▶ **WHAT IS NEEDED**
Pictures excluded, copy word for word the lines from the one holding "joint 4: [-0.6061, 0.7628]" through the last line below.

▶ **SOURCE DATA**

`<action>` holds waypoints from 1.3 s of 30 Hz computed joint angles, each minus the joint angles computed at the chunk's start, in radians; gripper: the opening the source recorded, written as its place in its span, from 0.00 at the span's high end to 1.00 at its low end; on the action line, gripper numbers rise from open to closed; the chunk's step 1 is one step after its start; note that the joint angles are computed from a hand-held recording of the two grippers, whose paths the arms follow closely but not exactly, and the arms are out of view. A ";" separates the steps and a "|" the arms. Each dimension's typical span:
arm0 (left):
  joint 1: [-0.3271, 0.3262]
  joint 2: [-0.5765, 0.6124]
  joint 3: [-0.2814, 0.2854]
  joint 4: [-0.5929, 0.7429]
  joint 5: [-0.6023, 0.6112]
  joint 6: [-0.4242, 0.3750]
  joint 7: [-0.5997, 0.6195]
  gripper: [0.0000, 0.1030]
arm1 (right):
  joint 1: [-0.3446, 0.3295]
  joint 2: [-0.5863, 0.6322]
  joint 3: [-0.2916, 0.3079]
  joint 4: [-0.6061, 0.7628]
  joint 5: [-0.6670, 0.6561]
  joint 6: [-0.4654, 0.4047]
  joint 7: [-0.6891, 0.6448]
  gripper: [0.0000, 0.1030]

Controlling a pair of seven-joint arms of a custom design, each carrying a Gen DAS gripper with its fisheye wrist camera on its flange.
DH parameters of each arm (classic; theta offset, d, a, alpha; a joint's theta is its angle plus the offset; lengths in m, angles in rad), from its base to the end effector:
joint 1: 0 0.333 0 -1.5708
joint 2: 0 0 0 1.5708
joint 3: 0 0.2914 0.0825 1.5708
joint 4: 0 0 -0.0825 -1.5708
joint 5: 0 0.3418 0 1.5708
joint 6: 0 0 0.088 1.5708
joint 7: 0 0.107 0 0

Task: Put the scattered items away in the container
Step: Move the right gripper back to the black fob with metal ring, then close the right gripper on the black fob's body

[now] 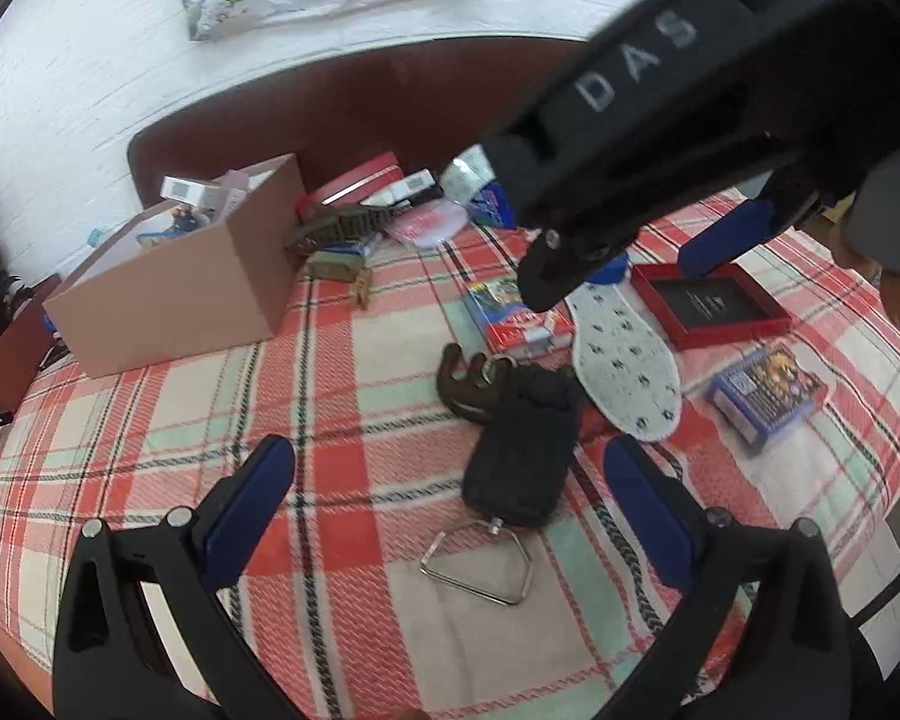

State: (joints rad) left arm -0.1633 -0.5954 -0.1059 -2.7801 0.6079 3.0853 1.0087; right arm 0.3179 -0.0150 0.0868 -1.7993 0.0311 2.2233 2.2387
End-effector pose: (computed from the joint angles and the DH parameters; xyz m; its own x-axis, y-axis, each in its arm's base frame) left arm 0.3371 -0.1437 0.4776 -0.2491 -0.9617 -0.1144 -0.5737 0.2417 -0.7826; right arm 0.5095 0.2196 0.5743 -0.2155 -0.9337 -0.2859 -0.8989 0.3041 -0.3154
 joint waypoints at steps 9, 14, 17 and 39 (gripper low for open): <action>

▶ **RESPONSE TO THE EXERCISE**
  joint 4: [-0.6061, 0.7628]
  joint 5: [-0.6670, 0.6561]
  joint 6: [-0.4654, 0.4047]
  joint 7: [-0.6891, 0.6448]
  gripper: [0.0000, 0.1030]

Controlling a pair of seven-joint arms of a custom design, each carrying a Gen DAS gripper with its fisheye wrist camera on its flange.
DH parameters of each arm (classic; theta offset, d, a, alpha; a joint's theta is its angle plus the offset; lengths in m, angles in rad), from its base to the end effector:
joint 1: 0 0.333 0 -1.5708
joint 2: 0 0 0 1.5708
joint 3: 0 0.2914 0.0825 1.5708
joint 4: 0 0 -0.0825 -1.5708
joint 5: 0 0.3418 0 1.5708
joint 6: 0 0 0.088 1.5708
joint 7: 0 0.107 0 0

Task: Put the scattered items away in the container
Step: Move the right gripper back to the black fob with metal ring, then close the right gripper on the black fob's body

[now] 

State: (joints rad) left arm -0.1633 -0.5954 -0.1059 -2.7801 0.6079 3.0853 1.0087; right arm 0.3179 -0.0150 0.0868 -1.7993 0.0311 2.2233 2.2387
End-effector pose: (computed from the joint angles and the DH parameters; xyz m; its own x-axis, y-axis, each in its arm's base frame) left arm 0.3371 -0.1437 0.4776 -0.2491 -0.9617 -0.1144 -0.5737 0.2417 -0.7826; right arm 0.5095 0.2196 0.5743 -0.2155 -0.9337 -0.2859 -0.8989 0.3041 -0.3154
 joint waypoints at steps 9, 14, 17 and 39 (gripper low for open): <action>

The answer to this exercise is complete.